Task objective: Each entry needs to be retyped exactly.

=-=-=

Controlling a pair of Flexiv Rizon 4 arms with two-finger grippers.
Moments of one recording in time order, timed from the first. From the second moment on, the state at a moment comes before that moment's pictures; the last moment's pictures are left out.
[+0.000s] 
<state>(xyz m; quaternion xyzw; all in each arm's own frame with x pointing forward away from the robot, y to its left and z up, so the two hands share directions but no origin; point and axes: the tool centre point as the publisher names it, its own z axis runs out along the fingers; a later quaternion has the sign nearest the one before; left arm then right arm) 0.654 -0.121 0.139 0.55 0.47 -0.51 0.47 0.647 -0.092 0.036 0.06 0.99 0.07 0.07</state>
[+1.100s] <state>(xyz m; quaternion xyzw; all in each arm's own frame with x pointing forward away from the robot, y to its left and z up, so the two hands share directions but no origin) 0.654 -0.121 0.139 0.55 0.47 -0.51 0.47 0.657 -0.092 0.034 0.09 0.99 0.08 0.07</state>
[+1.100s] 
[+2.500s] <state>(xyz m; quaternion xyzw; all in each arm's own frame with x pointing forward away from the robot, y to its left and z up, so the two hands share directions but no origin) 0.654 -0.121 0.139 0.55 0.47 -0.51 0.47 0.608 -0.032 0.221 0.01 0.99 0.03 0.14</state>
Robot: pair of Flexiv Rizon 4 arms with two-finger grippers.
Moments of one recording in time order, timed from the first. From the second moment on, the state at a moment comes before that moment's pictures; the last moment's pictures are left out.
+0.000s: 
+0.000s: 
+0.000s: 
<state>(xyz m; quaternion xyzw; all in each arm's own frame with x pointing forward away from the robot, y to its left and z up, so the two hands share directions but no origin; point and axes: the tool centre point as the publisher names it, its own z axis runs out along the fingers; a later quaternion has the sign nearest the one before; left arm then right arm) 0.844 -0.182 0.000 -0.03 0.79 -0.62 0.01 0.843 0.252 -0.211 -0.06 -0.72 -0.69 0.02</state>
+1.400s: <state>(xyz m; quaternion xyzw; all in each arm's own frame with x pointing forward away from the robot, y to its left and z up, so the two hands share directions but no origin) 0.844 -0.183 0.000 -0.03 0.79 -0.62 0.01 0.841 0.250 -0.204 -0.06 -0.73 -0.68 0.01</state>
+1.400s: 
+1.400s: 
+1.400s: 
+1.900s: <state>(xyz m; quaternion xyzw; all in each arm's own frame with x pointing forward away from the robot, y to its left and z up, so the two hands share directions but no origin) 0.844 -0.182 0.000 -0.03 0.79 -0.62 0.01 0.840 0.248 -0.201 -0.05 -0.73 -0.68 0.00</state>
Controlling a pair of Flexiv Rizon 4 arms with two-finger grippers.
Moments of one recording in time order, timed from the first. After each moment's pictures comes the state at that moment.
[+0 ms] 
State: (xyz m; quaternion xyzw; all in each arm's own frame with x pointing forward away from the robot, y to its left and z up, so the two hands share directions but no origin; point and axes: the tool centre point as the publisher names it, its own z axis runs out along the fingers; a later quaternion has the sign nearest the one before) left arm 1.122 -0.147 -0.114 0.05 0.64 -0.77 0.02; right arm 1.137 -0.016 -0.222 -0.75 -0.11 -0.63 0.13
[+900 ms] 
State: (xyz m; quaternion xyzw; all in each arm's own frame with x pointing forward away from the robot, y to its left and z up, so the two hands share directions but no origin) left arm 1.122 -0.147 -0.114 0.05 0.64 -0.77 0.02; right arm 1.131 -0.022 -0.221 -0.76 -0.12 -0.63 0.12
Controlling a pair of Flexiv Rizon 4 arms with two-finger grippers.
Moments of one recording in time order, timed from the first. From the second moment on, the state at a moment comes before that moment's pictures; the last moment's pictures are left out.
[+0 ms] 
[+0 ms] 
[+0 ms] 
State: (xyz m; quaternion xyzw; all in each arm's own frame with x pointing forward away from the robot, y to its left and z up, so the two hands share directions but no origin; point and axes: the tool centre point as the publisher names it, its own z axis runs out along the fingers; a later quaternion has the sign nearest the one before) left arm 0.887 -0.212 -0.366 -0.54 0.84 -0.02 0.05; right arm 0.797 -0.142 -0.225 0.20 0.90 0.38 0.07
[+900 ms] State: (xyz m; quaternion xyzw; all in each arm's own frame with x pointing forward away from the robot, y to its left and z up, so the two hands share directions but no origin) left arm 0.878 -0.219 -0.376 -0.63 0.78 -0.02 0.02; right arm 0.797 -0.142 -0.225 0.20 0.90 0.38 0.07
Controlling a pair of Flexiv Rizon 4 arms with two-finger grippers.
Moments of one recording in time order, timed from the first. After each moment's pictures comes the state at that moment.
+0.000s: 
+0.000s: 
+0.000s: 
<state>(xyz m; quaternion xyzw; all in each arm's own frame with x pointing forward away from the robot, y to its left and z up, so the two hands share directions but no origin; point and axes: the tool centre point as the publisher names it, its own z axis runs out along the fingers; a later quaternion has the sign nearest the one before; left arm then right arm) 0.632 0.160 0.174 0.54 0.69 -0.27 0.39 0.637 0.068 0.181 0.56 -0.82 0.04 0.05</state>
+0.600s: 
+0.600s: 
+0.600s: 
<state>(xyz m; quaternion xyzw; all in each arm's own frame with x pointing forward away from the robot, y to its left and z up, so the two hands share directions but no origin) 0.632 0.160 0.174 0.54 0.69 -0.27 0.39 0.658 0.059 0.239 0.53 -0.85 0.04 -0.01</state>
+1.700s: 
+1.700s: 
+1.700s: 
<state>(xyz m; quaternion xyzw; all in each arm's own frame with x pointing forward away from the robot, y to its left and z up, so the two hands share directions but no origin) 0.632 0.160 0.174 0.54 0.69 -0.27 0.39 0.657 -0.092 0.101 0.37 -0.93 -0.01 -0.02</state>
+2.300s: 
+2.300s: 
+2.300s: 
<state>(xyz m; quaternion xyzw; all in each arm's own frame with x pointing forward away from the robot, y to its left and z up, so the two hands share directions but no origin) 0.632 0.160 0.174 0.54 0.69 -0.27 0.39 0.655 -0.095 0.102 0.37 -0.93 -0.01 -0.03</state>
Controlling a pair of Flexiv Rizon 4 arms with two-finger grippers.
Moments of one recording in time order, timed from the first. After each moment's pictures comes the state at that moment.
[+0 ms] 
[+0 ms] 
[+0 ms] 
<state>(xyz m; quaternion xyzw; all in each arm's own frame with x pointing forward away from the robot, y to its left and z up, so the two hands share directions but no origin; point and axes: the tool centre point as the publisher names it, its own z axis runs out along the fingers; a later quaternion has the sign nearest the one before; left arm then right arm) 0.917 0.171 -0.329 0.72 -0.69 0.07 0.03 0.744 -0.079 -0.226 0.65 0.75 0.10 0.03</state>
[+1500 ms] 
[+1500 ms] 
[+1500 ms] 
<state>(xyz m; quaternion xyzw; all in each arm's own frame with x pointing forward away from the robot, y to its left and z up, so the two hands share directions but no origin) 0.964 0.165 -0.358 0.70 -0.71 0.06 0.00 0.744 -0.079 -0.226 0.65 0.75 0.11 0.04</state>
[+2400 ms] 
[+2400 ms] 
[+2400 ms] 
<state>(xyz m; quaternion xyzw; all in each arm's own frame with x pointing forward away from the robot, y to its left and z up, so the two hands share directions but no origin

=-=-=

Output for this task:
Controlling a pair of Flexiv Rizon 4 arms with two-finger grippers.
Moments of one recording in time order, timed from the first. From the second moment on, the state at a moment comes before that moment's pictures; the last moment's pictures are left out.
[+0.000s] 
<state>(xyz m; quaternion xyzw; all in each arm's own frame with x pointing forward away from the robot, y to its left and z up, so the two hands share directions but no origin; point and axes: the tool centre point as the publisher names it, its own z axis runs out along the fingers; a later quaternion has the sign nearest the one before; left arm then right arm) 0.654 -0.121 0.139 0.55 0.47 -0.51 0.47 0.647 -0.092 0.036 0.06 0.99 0.07 0.07</state>
[+1.100s] <state>(xyz m; quaternion xyzw; all in each arm's own frame with x pointing forward away from the robot, y to its left and z up, so the two hands share directions but no origin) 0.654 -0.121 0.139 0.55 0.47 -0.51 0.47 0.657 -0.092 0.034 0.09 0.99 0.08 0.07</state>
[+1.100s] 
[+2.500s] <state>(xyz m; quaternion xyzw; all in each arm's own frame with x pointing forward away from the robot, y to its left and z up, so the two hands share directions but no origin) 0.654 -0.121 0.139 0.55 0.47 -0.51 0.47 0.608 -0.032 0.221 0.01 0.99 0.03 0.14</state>
Robot: pair of Flexiv Rizon 4 arms with two-finger grippers.
Moments of one recording in time order, timed from the first. From the second moment on, the state at a moment comes before that moment's pictures; the last moment's pictures are left out.
+0.000s: 
+0.000s: 
+0.000s: 
<state>(xyz m; quaternion xyzw; all in each arm's own frame with x pointing forward away from the robot, y to its left and z up, so the two hands share directions but no origin; point and axes: the tool centre point as the publisher names it, its own z axis runs out along the fingers; a later quaternion has the sign nearest the one before; left arm then right arm) 0.844 -0.182 0.000 -0.03 0.79 -0.62 0.01 0.843 0.252 -0.211 -0.06 -0.72 -0.69 0.02</state>
+1.400s: <state>(xyz m; quaternion xyzw; all in each arm's own frame with x pointing forward away from the robot, y to its left and z up, so the two hands share directions but no origin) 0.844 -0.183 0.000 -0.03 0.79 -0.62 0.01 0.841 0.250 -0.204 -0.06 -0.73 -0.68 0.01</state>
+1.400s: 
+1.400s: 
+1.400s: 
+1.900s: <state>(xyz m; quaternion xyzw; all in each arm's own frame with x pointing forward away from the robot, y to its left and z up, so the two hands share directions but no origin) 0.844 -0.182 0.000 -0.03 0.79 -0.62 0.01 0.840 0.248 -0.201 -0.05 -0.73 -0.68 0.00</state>
Controlling a pair of Flexiv Rizon 4 arms with two-finger grippers.
Moments of one recording in time order, timed from the first. After each moment's pictures comes the state at that moment.
[+0 ms] 
State: (xyz m; quaternion xyzw; all in each arm's own frame with x pointing forward away from the robot, y to its left and z up, so the two hands share directions but no origin; point and axes: the tool centre point as the publisher names it, its own z axis runs out along the fingers; a later quaternion has the sign nearest the one before) left arm 1.122 -0.147 -0.114 0.05 0.64 -0.77 0.02; right arm 1.137 -0.016 -0.222 -0.75 -0.11 -0.63 0.13
[+900 ms] 
State: (xyz m; quaternion xyzw; all in each arm's own frame with x pointing forward away from the robot, y to its left and z up, so the two hands share directions but no origin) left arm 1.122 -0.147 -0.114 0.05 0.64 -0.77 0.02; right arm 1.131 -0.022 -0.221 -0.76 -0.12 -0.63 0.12
Controlling a pair of Flexiv Rizon 4 arms with two-finger grippers.
Moments of one recording in time order, timed from the first. From the second moment on, the state at a moment comes before that moment's pictures; the last moment's pictures are left out.
[+0 ms] 
[+0 ms] 
[+0 ms] 
State: (xyz m; quaternion xyzw; all in each arm's own frame with x pointing forward away from the robot, y to its left and z up, so the two hands share directions but no origin; point and axes: the tool centre point as the publisher names it, its own z axis runs out along the fingers; a later quaternion has the sign nearest the one before) left arm 0.887 -0.212 -0.366 -0.54 0.84 -0.02 0.05; right arm 0.797 -0.142 -0.225 0.20 0.90 0.38 0.07
[+900 ms] State: (xyz m; quaternion xyzw; all in each arm's own frame with x pointing forward away from the robot, y to its left and z up, so the two hands share directions but no origin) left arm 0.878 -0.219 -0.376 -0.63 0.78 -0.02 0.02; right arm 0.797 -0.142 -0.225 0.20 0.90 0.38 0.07
Controlling a pair of Flexiv Rizon 4 arms with two-finger grippers.
Moments of one recording in time order, timed from the first. After each moment's pictures comes the state at that moment.
+0.000s: 
+0.000s: 
+0.000s: 
<state>(xyz m; quaternion xyzw; all in each arm's own frame with x pointing forward away from the robot, y to its left and z up, so the two hands share directions but no origin; point and axes: the tool centre point as the publisher names it, its own z axis runs out along the fingers; a later quaternion has the sign nearest the one before; left arm then right arm) 0.632 0.160 0.174 0.54 0.69 -0.27 0.39 0.637 0.068 0.181 0.56 -0.82 0.04 0.05</state>
+0.600s: 
+0.600s: 
+0.600s: 
<state>(xyz m; quaternion xyzw; all in each arm's own frame with x pointing forward away from the robot, y to its left and z up, so the two hands share directions but no origin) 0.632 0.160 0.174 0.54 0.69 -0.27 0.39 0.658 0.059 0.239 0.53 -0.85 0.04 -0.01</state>
+1.700s: 
+1.700s: 
+1.700s: 
<state>(xyz m; quaternion xyzw; all in each arm's own frame with x pointing forward away from the robot, y to its left and z up, so the two hands share directions but no origin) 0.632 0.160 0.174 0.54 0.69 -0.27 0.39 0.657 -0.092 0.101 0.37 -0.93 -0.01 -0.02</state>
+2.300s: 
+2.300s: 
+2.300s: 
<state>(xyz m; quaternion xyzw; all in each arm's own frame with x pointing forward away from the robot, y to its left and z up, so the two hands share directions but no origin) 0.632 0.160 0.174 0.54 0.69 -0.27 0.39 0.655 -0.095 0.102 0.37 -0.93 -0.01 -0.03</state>
Controlling a pair of Flexiv Rizon 4 arms with two-finger grippers.
Moments of one recording in time order, timed from the first. After each moment's pictures comes the state at that moment.
[+0 ms] 
[+0 ms] 
[+0 ms] 
<state>(xyz m; quaternion xyzw; all in each arm's own frame with x pointing forward away from the robot, y to its left and z up, so the two hands share directions but no origin; point and axes: the tool centre point as the publisher names it, its own z axis runs out along the fingers; a later quaternion has the sign nearest the one before; left arm then right arm) 0.917 0.171 -0.329 0.72 -0.69 0.07 0.03 0.744 -0.079 -0.226 0.65 0.75 0.10 0.03</state>
[+1500 ms] 
[+1500 ms] 
[+1500 ms] 
<state>(xyz m; quaternion xyzw; all in each arm's own frame with x pointing forward away from the robot, y to its left and z up, so the two hands share directions but no origin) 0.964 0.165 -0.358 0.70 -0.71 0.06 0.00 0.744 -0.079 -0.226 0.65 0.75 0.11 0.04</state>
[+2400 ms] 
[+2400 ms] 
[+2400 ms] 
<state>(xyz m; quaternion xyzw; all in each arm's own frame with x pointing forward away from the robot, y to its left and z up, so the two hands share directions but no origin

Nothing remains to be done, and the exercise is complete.